Information shown Block Start
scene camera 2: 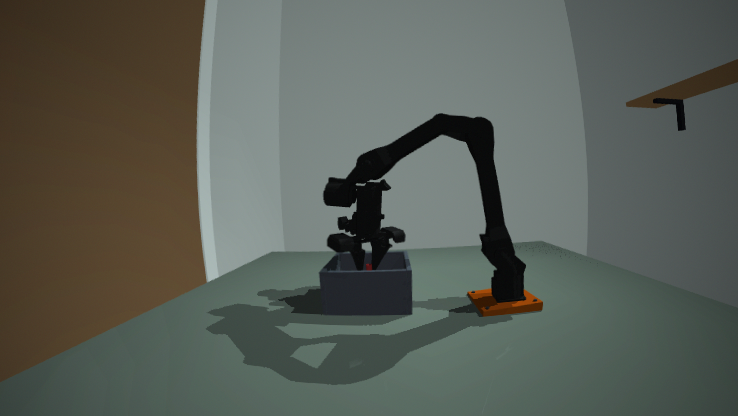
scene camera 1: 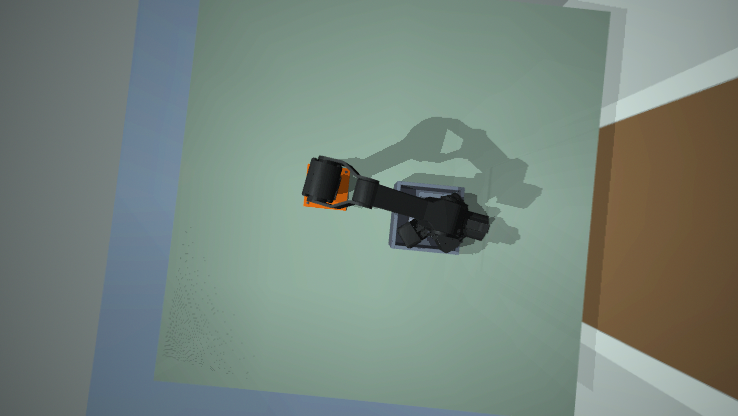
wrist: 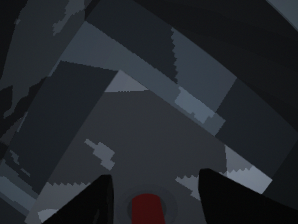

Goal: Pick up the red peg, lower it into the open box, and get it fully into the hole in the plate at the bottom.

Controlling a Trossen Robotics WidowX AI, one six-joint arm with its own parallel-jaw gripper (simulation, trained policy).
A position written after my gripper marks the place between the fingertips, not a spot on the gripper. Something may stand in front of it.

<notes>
In view: my gripper (scene camera 2: 366, 272) and a dark grey box (scene camera 2: 387, 290).
The dark grey box shows as well in scene camera 1 (scene camera 1: 422, 190) and in the wrist view (wrist: 225, 72). My gripper is seen too in scene camera 1 (scene camera 1: 427, 223) and in the wrist view (wrist: 156, 182).
</notes>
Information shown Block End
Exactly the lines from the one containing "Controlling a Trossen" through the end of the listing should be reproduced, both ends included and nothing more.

Reply to the exercise:
Controlling a Trossen Robotics WidowX AI, one six-joint arm with its own parallel-jaw gripper (simulation, trained policy).
A position written after my gripper marks the place between the fingertips, not a spot on the gripper. Something may stand in front of it.

<notes>
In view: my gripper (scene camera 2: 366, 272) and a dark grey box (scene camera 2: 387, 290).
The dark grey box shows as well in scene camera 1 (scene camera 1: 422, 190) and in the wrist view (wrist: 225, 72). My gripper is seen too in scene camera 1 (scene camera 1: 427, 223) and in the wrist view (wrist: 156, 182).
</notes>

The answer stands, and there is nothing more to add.